Bei einer Transposition der großen Arterien (TGA) sieht das anders aus. Wird sie durch eine Vorhofumkehr-Operation korrigiert, übernimmt die rechte Herzkammer die Funktion der linken Herzkammer. Dies ist auch bei der seltenen sogenannten kongenital korrigierten TGA (ccTGA) der Fall, bei der neben den großen Arterien auch die Herzkammern vertauscht angelegt sind. Die Mediziner sprechen daher in beiden Fällen von einem „systemischen rechten Ventrikel“. 

  • Gut zu wissen

    Wie kommt es zu einem systemischen rechten Ventrikel?

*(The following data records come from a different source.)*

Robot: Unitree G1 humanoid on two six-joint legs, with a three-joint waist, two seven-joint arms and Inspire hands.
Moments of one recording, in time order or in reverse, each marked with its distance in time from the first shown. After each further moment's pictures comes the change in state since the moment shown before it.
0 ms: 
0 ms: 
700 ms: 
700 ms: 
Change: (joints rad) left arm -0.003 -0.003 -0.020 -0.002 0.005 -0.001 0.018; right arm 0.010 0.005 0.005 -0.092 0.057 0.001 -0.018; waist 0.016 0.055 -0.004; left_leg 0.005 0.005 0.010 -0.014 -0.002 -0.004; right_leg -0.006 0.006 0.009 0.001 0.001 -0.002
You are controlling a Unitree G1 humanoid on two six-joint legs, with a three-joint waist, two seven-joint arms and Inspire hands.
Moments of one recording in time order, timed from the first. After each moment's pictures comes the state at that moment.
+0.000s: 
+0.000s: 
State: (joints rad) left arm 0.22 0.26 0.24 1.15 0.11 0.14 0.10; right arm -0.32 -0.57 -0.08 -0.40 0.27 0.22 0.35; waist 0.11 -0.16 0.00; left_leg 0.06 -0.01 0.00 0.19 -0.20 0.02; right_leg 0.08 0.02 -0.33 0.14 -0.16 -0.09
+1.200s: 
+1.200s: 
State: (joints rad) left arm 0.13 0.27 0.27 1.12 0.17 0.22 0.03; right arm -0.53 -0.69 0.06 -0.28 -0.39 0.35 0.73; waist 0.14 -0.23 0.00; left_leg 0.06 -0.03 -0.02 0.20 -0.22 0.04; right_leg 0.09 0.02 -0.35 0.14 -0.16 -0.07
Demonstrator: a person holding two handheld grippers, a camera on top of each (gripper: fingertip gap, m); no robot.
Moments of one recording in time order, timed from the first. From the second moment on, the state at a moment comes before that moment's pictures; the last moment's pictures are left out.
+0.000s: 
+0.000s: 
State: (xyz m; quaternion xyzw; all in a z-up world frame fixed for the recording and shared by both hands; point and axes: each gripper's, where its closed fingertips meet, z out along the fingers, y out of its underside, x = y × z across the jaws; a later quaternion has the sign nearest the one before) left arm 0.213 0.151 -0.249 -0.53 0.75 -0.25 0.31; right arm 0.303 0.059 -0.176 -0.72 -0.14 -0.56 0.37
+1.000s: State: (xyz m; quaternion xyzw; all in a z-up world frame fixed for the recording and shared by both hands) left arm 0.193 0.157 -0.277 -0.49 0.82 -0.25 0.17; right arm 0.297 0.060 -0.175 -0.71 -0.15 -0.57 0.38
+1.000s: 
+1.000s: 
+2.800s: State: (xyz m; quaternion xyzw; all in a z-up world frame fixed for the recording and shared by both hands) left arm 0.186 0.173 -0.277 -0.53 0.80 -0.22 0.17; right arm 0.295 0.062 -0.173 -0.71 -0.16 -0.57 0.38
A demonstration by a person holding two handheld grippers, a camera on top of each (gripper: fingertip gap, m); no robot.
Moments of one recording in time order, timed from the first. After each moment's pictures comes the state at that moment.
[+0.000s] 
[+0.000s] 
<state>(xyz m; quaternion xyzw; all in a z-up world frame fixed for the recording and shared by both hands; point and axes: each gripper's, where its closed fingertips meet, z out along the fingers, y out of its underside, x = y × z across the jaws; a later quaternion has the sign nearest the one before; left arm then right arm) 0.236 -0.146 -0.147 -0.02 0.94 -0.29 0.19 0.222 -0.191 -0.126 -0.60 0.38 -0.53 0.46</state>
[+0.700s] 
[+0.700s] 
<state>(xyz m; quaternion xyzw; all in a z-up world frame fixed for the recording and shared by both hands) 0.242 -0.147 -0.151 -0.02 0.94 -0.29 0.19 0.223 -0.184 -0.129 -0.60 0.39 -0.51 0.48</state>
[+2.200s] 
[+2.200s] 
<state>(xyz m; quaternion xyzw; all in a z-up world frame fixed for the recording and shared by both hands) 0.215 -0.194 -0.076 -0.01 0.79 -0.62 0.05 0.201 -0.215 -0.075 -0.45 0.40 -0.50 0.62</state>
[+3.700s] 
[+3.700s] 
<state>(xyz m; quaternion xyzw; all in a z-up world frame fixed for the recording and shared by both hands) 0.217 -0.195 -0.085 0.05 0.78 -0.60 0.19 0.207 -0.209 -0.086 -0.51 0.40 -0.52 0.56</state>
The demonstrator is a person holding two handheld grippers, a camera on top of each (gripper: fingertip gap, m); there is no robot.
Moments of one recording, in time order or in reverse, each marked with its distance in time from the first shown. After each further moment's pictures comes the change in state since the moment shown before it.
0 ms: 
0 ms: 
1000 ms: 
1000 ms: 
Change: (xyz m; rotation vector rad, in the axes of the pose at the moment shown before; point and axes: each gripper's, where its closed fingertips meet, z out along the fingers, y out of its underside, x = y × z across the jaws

    Herz-Kreislauf-Medikamente können die Lebenserwartung der Betroffenen mit Herzschwäche und Herzrhythmusstörungen verbessern.

    Mit bis zu sieben Prozent aller angeborenen Herzfehler zählt die Transposition der großen Arterien (TGA) zu den häufigeren schweren angeborenen Herzfehlern. Bei einer TGA ist der Ursprung der Hauptschlagader mit dem Ursprung der Lungenschlagader vertauscht. Die Folge: Körperkreislauf und Lungenkreislauf arbeiten nicht wie üblich „in Serie geschaltet“, sondern parallel. Das ist lebensbedrohlich, denn auf diese Weise kann das sauerstoffreiche Blut nicht in den Körper gelangen.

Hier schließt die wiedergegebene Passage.